When I'm unwilling to share, why would I expect that of you, a child? Already people are teaching you, and you are learning that sharing is a must in life.

When I was working daily with children, there were constant conversations with children encouraging them to wait their turn for a toy. I would encourage them to find something else to play with or convince a child to give up their toy because I decided the child had been playing with it for long enough.

You could say that me sharing my car is very different from you sharing a toy based on the value, use, and importance of a car, but I would argue if that's correct. While in my adult mind, we might see it that way, if we consider a child's mind, the toy they're playing with is of the same importance as my car.
You already have items you don’t want to share; Lightning McQueen, River rabbit, your dummy. How can I expect you, a 2-year-old, to grasp the idea of sharing when I, a 34-year-old, cannot.

Imagine with me; you are playing with a toy, your train set, and you have a friend, let’s call her Zoey.
You, Solomon, are busy in play; you enjoy moving the train along the track you have created and keep adjusting it to suit your play needs. You have been at it for a while, with no signs of slowing down. Zoey, who has been watching you play, wants a turn. Zoey walks over to you and takes the train; you, naturally, start crying. As your Mumma, I’m about to teach you and Zoey some fundamental life lessons
If I let Zoey have a go and say to you, "we need to share," you will learn that sharing doesn't feel good and that sharing means you don’t get to continue in the game and world you were so captivated in. You will learn to stay away from Zoey because Zoey wants to play with your toys. And within this moment, you will decide you don’t like sharing because sharing means giving up something you like as soon as someone else asks for it.
Maybe my focus as an adult shouldn't be sharing. When I talk to you or others about sharing, what I’m trying to teach is empathy, compassion, and generosity.
While sharing demands you to hand over your toy, compassion would encourage Zoey to find a similar toy so you and her could play together.

Generosity would encourage you, Solomon, to take turns with the train with Zoey.
Empathy would teach you that Zoey wants that toy and help you understand (without manipulating your choice) that Zoey is in awe of how you are playing. Empathy would also teach you how it would feel if the situation reversed and you demanded someone’s toy.
Taking the time to talk with you about how your friends are feeling can turn moments of resentment into moments of joy.

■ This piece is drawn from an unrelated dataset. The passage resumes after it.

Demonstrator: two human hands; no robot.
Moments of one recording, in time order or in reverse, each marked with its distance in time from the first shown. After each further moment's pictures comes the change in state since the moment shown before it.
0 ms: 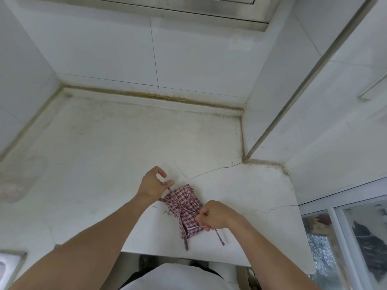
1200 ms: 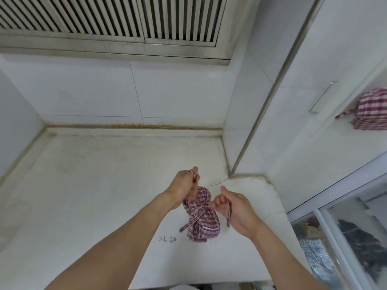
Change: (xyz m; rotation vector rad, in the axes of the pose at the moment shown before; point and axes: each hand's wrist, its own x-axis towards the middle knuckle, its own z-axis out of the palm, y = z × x) left_hand -0.046 0.141 0.016 -0.482 -0.468 0.078; right_hand -0.068 -0.013 -0.045 1.404 0.394 -0.332
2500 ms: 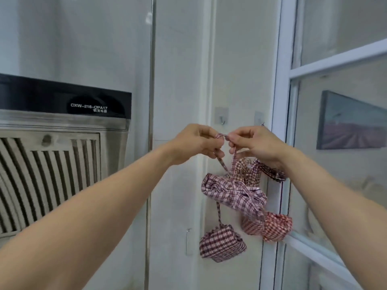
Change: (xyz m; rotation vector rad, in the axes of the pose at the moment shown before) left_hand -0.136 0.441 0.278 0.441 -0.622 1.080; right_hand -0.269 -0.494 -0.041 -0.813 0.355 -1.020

Offering you the choice to say "no" to giving up your toy and respecting that boundary is setting you up for future success – it gives you the power to know your voice should be respected and heard, and it teaches you to respect and hear the voices of those around you.

Instead of handing the toy over to the other child, I, as your mum; should be supporting you and your peers in finding the tools to seek out alternative solutions and answers. I am in such a privileged position to scaffold your learning regarding navigating conflict, which isn't an easy skill. You and every child has the right to feel safe, secure, and supported and learn to interact in relation to others with care, empathy, and respect (EYLF LO1 - Children have a strong sense of identity
https://www.acecqa.gov.au/sites/default/files/2018-02/belonging_being_and_becoming_the_early_years_learning_framework_for_australia.pdf ).

Zoey could find a similar alternative toy or find something else to do in this situation. At the same time, you continue and eventually finish your play (even if this takes a long time). Patience is a life skill and you or your peers learning to wait for a toy is a beautiful way to start encouraging this skill while learning how to treat others. So often, I try to keep you happy, but feelings of frustration, sadness, and anger are all normal, and all children need to feel these to learn how to work through them. In these moments, I will always sit with you and help them recognize and acknowledge your emotions.

So, maybe sharing isn't caring; perhaps it's more caring to teach you the lifelong skills of compassion, empathy, respect, care, patience, and conflict resolution.